If your accounting processes are clunky, backlogged, or dependent on tribal knowledge, you're not just creating a bottleneck. You're putting your entire business (and its value) at risk.
In this episode of Builders, Budgets & Beers, Reece sat down with
Andrea Gallion, Director of Client Accounting Services at Melton & Melton, to talk about the unsexy but essential foundation of a healthy construction business: real-time job costing, WIP reporting, and daily financial discipline.
And if you think that sounds like overkill, think again.
How a Lack of Process Cripples Growing Builders
Andrea sees it all the time: builders with revenue in the tens of millions... and no real accounting system.
- Books not reconciled for 5+ years
- No job costing
- No WIP (Work In Progress) schedule
- Pay apps and invoicing processes stitched together with spreadsheets, sticky notes, and memory
In one case, a builder approached her for help getting their books in order before selling the business, only to reveal they hadn’t reconciled their bank accounts in half a decade.
“That tells me there was no job costing, no projects set up... just chaos,” Andrea says. “They were trying to build a business, but their finances weren’t telling the story.”
The Consequences Go Far Beyond Admin Chaos
Poor financial tracking doesn’t just lead to messy books. It impacts:
- Cash flow: When you don't reconcile, your bank balance may mislead you. You think you have $60,000, but $55,000 of that is tied up in stale checks or misallocated funds.
- Tax liability: Without clean WIP reports and reconciled books, you're likely over- or under-reporting income, both of which can trigger IRS issues.
- Exit readiness: If you can’t produce real, accurate financials, your business is harder to sell, harder to value, and harder to transfer.
So... What Should Builders Be Doing?
Andrea lays it out clearly: There are three non-negotiables for a strong construction accounting function.
- Track costs daily. Not weekly. Not monthly. Daily. “You go to Home Depot for fasteners. A week later, will you remember which job they were for? Probably not.”
- Reconcile monthly. This is how your accounting software (QuickBooks or otherwise) becomes a true source of truth. Without reconciliation, your books are just guesses.
- Run WIP reports monthly. WIP tells you how far along your jobs are and how much income you should recognize. This is critical for:
- Accurate tax reporting
- Preventing over/underbilling
- Understanding your real-time profitability
Outsourcing vs.

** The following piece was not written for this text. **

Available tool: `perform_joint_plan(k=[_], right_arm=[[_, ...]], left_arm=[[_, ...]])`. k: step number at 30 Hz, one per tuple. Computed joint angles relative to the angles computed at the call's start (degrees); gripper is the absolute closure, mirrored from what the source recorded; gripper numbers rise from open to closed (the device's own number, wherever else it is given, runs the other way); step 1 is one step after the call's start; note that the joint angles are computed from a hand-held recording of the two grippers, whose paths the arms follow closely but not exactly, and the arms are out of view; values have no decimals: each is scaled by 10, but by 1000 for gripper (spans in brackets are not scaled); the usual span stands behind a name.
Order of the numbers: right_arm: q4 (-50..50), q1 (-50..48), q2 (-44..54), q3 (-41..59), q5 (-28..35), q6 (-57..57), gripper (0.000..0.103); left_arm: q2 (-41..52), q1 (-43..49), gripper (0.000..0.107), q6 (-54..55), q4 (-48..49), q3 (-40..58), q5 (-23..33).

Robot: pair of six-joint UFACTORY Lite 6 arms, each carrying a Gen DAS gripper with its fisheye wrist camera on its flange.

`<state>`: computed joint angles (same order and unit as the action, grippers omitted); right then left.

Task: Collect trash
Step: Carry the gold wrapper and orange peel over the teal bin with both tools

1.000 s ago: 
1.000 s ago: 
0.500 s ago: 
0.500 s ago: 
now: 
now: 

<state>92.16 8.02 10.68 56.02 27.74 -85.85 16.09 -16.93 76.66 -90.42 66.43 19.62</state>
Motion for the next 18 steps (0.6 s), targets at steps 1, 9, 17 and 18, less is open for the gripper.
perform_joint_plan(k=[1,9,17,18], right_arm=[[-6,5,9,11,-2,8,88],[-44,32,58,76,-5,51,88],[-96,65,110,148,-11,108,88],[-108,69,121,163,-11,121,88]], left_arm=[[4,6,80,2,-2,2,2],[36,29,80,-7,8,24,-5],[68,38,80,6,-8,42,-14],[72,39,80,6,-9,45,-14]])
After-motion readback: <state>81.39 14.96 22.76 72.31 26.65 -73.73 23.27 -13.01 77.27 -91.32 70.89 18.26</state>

In-House: What’s the Right Fit?
According to Andrea, it depends on your people.
- If your in-house team is experienced and consistent, you may only need outsourced oversight or controller-level review.
- If your “bookkeeper” is really just your office manager winging it, you’re likely missing critical processes, and need more robust support.
The key is to ask: “Does your team really know what they’re doing, or are they just using workarounds someone showed them when they got hired?”
Tech Stack ≠ Tech Success
Many builders assume buying a tool solves the problem. Andrea disagrees:
“You need the right process, not just the right tool. Software is only as good as your implementation and discipline.”
She points to Adaptive’s job costing and WIP features as tools that make this easier, but they don’t replace ownership.
With Adaptive:
- Receipts and pay apps flow in automatically
- Credit card charges can be coded by the person who made the purchase
- WIP updates in real-time as actuals hit the job
- Time tracking, bill rates, and draw prep are all connected
“I processed 30+ invoices in under 15 minutes in Adaptive,” Andrea said. “No scanning. No stamp. No Excel. It’s not just faster, it’s cleaner.”
Final Word: Builders, Know Your Numbers
If you're a builder doing between $8M–$30M in annual revenue, you're big enough for the IRS to care and small enough for sloppy back-office processes to stall your growth.
Andrea’s advice? “Look at how long it takes your team to process pay apps. If it’s painful, it’s time to reassess your tech and your process. The faster AP gets done, the faster you get paid. Don’t wait for a crisis or a buyer to get serious.”